DEPARTMENT OF HEALTH
News Release issued by The Government News Network on 7 May 2008
- Stroke care
coordinators to support survivors and their carers -
Every local authority in England will be able to appoint a
dedicated Stroke Care Coordinator to support stroke survivors and
their carers thanks to millions of pounds of extra funding for
stroke services, Health Minister Ann Keen announced today.
The Government has committed £77m over the next three years to
develop innovative new approaches to delivering stroke services
and support areas of poor performance to propel the NHS and social
services towards meeting key markers in the Stroke Strategy.
Published in December, it set out a bold vision for the delivery
of world-class stroke services, from prevention right through to
life-long support.
There are some 900,000 in England people living with the
consequences of a stroke. Stroke is also the largest single cause
of severe disability in England, so much of the extra investment
will go towards better long-term support for the 300,000 people
living with moderate to severe disabilities as a result of stroke.
Every local authority will receive a ring-fenced grant worth an
average of £100,000 per year. This money could fund:
* A stroke care coordinator, especially where local authorities
do not currently have a specialist, social care focussed, approach
to supporting people and their carers affected by stroke. Such a
role would provide a person-centred approach to delivery of
services across local government and the NHS;
* Counselling and support services to help survivors come to
terms with the emotional and cognitive effects of stroke;
* Support to get back to work, for example through a vocational
rehabilitation scheme
In addition, every Strategic Health Authority will receive £2.4m
over the next three years to invest in improvements to acute
services across the country. We want the NHS to support areas of
poor performance and share best practice across the service. This
extra money could be used to:
* Quicken the response to stroke, which could include
reorganising emergency response, stroke teams and radiology units
to ensure rapid access to scans, thrombolysis and early
multi-disciplinary assessment;
* Improve access to rehabilitation services, which could include
setting up an early supported discharge scheme or moving
rehabilitation into a community setting.
Health Minister Ann Keen said:
"Stroke survivors often say that the full impact of their
condition only hits them once they leave hospital. For some, this
can feel like a time of abandonment, when it is hard to know how
to access help.
"That is why extra investment in social services is so
important. We know that long-term support needs to be better
coordinated and local authorities have a critical role to play
alongside the NHS and the voluntary sector in improving services
for the thousands of people living with disabilities as a result
of stroke.
"Only by working together will we deliver the level of
after-stroke care survivors and their carers deserve."

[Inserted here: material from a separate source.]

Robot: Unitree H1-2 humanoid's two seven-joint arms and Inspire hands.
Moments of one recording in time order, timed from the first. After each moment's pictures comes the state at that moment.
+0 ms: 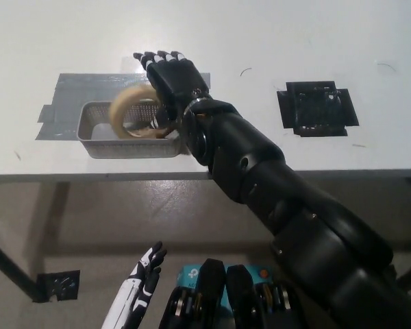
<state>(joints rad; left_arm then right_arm) 0.14 0.10 -0.16 -0.06 0.17 -0.15 -0.07 -1.33 0.20 0.52 1.41 -0.70 -0.02 -0.17</state>
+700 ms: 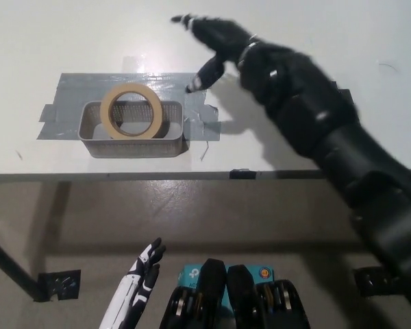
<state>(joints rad) 0.12 0.10 -0.15 -0.06 0.17 -0.14 -0.07 -1.26 -0.08 0.42 0.93 -0.61 0.06 0.25</state>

Jon Barrick, Chief Executive of the Stroke Association, said:
"All too often stroke survivors tell us that their
transition from hospital back into the community was daunting and
disorganised with poor links between health and social services.

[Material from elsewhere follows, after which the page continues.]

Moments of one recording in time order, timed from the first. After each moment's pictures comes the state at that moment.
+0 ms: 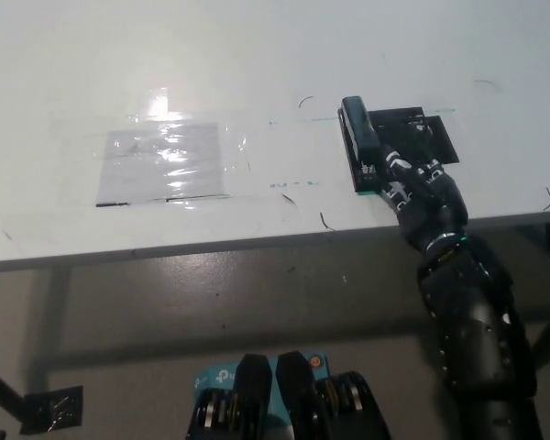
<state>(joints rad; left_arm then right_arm) 0.31 0.22 0.39 -0.12 -0.21 0.13 -0.06 -0.60 0.07 -0.08 0.19 0.80 0.39 -0.56</state>
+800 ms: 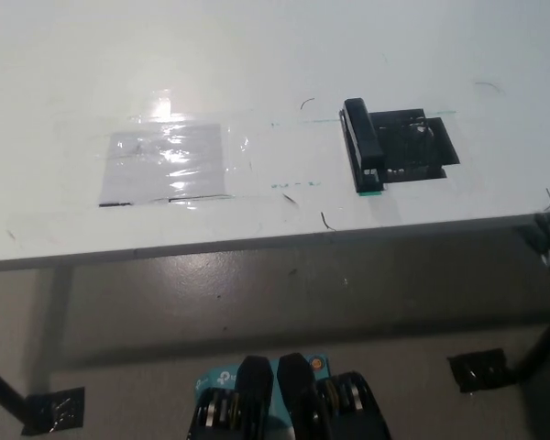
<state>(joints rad) 0.29 0.24 0.41 -0.13 -0.21 0.14 -0.06 -0.17 -0.22 -0.13 -0.31 0.92 0.44 -0.61</state>
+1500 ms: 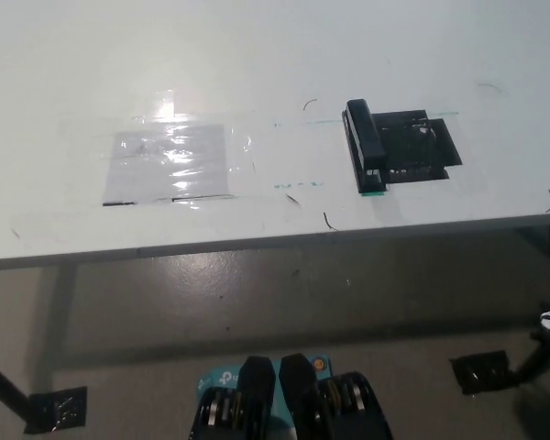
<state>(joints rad) 0.28 0.24 0.41 -0.13 -0.21 0.15 -0.06 -0.13 -0.22 0.00 0.12 0.49 0.20 -0.54</state>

That's why this announcement to help stroke survivors in the
community is so important.
"By providing these ring-fenced resources to social
services, we hope to see a vital increase in specialist and
voluntary sector stroke expertise in the community - something
stroke survivors desperately want and need."
Professor Roger Boyle, National Clinical Director for Stroke, said:
"Treating stroke as an emergency will save lives. The
challenge now for the NHS is to accelerate its response to stroke.
Some people will benefit from clot-busting drugs, but everyone can
benefit from getting into hospital quickly, being seen by a
specialist and scanned within three hours of feeling unwell.
"I want to see the NHS use this extra money to develop
rapid-response systems so that people are scanned quickly before
being swiftly moved to a specialist stroke unit for the best treatment."
A stroke can be diagnosed by using FAST - Facial weakness, Arm
weakness, Speech Problems, Test all three. If someone has these
symptoms you should call an ambulance straight away.
Notes to editors:
1. Stroke is a blood clot or bleed in the brain which can leave
lasting damage affecting mobility, cognition, sight or
communication. Each year more than 110,000 people in England have
a stroke, costing the NHS over £2.8bn.
2. Stroke is the third biggest killer in England, with 50,000
people dying from it each year.
3. The Department of Health published its Stroke Strategy in
December 2007 following consultation with a wide range of
stakeholders, including people who had themselves experienced
stroke. By following the actions in the strategy, up to 6,800
deaths and cases of disability could be avoided every year. Key
measures in the strategy include:
* MRI scans for higher-risk individuals with Transient Ischaemic
Attack (TIA) - also known as 'minor strokes' - within
24hrs of experiencing symptoms. Within seven days for low-risk
individuals. This could lead to an 80 per cent reduction in the
number of people who go on to have a full stroke.
* Immediate transfer of those with suspected stroke to a
specialist centre offering immediate clinical assessment, scans
and clot-busting drugs. All local areas will have 24/7 coverage by
at least one specialist centre.
* Those with stroke requiring urgent brain imaging scanned within
the next scan slot during normal working hours, and within 60mins
out of hours.
* People affected by stroke and their carers should have
immediate access to high quality rehabilitation and support from
stroke-skilled services in hospital, allowing people to get home
faster. This specialist care should continue for as long as it is needed.